# Grape prices ?



## AmityFlatts (Feb 27, 2013)

For those of you who buy grapes for making wine, how much do you pay per pound for grapes? I assume it matters on the variety of grape, but if you have bought grapes how much did you pay per pound and for what kind of quantity and species?

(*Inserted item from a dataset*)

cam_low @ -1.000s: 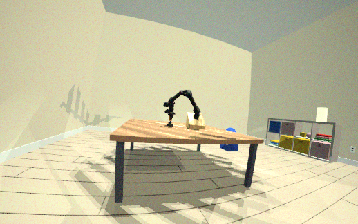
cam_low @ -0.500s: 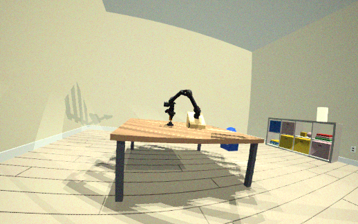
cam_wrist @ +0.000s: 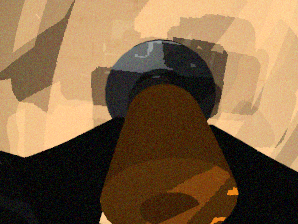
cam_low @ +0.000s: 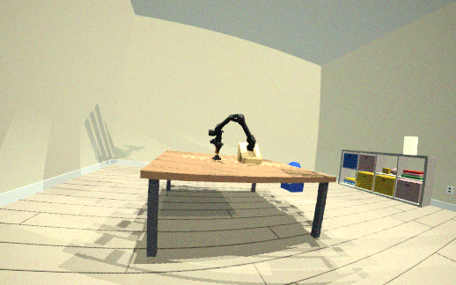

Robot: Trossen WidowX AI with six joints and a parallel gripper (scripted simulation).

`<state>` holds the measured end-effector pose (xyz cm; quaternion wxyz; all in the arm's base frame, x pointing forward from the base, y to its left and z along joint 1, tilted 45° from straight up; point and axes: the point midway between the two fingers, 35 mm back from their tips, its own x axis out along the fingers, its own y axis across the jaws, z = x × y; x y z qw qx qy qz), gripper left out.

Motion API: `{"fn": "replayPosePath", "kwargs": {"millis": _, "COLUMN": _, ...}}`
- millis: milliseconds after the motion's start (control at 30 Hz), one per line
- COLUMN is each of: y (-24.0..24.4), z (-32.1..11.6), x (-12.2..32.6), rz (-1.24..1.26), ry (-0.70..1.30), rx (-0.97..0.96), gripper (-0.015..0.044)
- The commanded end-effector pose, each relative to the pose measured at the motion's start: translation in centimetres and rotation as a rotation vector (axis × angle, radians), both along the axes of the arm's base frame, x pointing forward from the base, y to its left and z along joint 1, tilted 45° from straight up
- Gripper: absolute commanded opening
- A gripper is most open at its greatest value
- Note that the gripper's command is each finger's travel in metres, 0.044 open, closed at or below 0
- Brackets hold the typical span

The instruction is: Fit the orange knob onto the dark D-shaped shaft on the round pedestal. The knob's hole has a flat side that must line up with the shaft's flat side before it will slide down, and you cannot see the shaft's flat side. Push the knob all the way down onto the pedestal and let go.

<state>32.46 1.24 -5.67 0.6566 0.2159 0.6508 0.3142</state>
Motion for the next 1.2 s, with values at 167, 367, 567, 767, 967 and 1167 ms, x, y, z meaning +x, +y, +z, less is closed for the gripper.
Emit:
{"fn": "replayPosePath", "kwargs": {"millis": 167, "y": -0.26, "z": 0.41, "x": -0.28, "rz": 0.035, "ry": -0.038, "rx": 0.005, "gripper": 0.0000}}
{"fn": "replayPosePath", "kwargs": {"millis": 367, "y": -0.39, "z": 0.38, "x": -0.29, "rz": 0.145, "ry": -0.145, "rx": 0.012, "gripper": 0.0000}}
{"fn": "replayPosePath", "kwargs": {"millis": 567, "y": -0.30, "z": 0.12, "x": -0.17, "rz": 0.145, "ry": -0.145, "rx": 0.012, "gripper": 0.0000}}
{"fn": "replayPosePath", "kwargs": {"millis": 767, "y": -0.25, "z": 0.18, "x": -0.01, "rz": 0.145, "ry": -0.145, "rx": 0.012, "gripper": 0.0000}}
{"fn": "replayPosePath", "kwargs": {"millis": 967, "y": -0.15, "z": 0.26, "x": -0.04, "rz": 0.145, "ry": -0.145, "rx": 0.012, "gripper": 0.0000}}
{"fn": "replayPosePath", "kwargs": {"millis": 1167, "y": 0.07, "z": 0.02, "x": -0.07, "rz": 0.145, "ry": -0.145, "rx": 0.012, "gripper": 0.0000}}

I have never bought wine grapes, and hope to install a small vineyard and hoped to sell some grapes at some point to offset some cost. I could sell to a winery and be done with one sale, but would think I could get better pricing selling to small home wine makers.

Thanks,


----------



## REDBOATNY (Feb 27, 2013)

I only buy juice, but it can vary between $4 and $20 a gallon. Very dependant on variety.


----------



## Gmichaelcellars (Feb 27, 2013)

I purchased 100 lbs of lodi, CA barbera grapes for 50 dollars from an area grower with a good reputation.


----------



## lonesomechicken (Feb 27, 2013)

I live by Madison WI and last fall I went to a small u-pick vineyard that sells grapes to area winemakers. They had like 12 different varities and the more lbs you bought the cheaper they became. I bought over 50 lbs. I thought I got a great deal. mitchell-vineyard.com


----------



## ShtWine (Feb 27, 2013)

Illinois Appelation Grapes $800-$1800/ton based on type/quality.


----------



## novalou (Feb 27, 2013)

AmityFlatts said:


> For those of you who buy grapes for making wine, how much do you pay per pound for grapes? I assume it matters on the variety of grape, but if you have bought grapes how much did you pay per pound and for what kind of quantity and species?
> 
> I have never bought wine grapes, and hope to install a small vineyard and hoped to sell some grapes at some point to offset some cost. I could sell to a winery and be done with one sale, but would think I could get better pricing selling to small home wine makers.
> 
> Thanks,



0.20/lb for u-pick, 0.40/lb per-picked Concord
$1.00/lb bulk California grapes, delivered in a crate to Ohio.
$45/36lb box of California grapes, delivered to Ohio.


----------



## jswordy (Feb 28, 2013)

We don't get the deals y'all do....

Muscadines U-Pick $6/gallon
or at another place
Muscadines U-Pick $1.50/pound
(The $6 gallon is the better deal, since a gallon is about 5 pounds)

Norton U-Pick $1.50/pound
Concord U-Pick $1.50/pound
Blueberries U-Pick $8/gallon; they pick, $11

The Concord is actually the best deal there, since they do not willingly grow in such hot surroundings.


----------



## novalou (Feb 28, 2013)

jswordy said:


> We don't get the deals y'all do....
> 
> Muscadines U-Pick $6/gallon
> or at another place
> ...



I'm in Ohio, Concord grapes are pretty easy to come by.


----------